__About this task__
Your task is to copy every line of this material exactly.

__Dataset content__

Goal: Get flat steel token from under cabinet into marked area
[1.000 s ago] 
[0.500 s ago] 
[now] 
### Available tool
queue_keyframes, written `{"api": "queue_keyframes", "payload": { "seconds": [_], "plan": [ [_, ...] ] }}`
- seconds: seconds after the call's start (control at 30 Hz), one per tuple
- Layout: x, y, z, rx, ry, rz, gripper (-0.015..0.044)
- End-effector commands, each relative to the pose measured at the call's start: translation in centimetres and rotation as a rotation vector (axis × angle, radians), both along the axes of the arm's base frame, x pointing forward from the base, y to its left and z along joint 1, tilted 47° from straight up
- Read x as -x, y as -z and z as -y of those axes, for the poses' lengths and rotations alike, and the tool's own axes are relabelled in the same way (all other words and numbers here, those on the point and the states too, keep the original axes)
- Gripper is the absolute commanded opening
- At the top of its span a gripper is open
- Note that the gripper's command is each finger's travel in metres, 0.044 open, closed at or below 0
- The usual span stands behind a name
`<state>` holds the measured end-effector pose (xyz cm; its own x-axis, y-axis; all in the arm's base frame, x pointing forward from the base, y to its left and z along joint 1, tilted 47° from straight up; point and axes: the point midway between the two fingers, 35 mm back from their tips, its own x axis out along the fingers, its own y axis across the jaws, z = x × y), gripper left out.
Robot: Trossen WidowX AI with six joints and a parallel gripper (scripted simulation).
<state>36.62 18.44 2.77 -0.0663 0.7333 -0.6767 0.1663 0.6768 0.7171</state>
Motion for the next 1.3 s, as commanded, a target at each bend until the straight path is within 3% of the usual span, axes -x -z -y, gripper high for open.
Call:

__Expected answer__
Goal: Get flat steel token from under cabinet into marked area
[1.000 s ago] 
[0.500 s ago] 
[now] 
### Available tool
queue_keyframes, written `{"api": "queue_keyframes", "payload": { "seconds": [_], "plan": [ [_, ...] ] }}`
- seconds: seconds after the call's start (control at 30 Hz), one per tuple
- Layout: x, y, z, rx, ry, rz, gripper (-0.015..0.044)
- End-effector commands, each relative to the pose measured at the call's start: translation in centimetres and rotation as a rotation vector (axis × angle, radians), both along the axes of the arm's base frame, x pointing forward from the base, y to its left and z along joint 1, tilted 47° from straight up
- Read x as -x, y as -z and z as -y of those axes, for the poses' lengths and rotations alike, and the tool's own axes are relabelled in the same way (all other words and numbers here, those on the point and the states too, keep the original axes)
- Gripper is the absolute commanded opening
- At the top of its span a gripper is open
- Note that the gripper's command is each finger's travel in metres, 0.044 open, closed at or below 0
- The usual span stands behind a name
`<state>` holds the measured end-effector pose (xyz cm; its own x-axis, y-axis; all in the arm's base frame, x pointing forward from the base, y to its left and z along joint 1, tilted 47° from straight up; point and axes: the point midway between the two fingers, 35 mm back from their tips, its own x axis out along the fingers, its own y axis across the jaws, z = x × y), gripper left out.
Robot: Trossen WidowX AI with six joints and a parallel gripper (scripted simulation).
<state>36.62 18.44 2.77 -0.0663 0.7333 -0.6767 0.1663 0.6768 0.7171</state>
Motion for the next 1.3 s, as commanded, a target at each bend until the straight path is within 3% of the usual span, axes -x -z -y, gripper high for open.
Call:

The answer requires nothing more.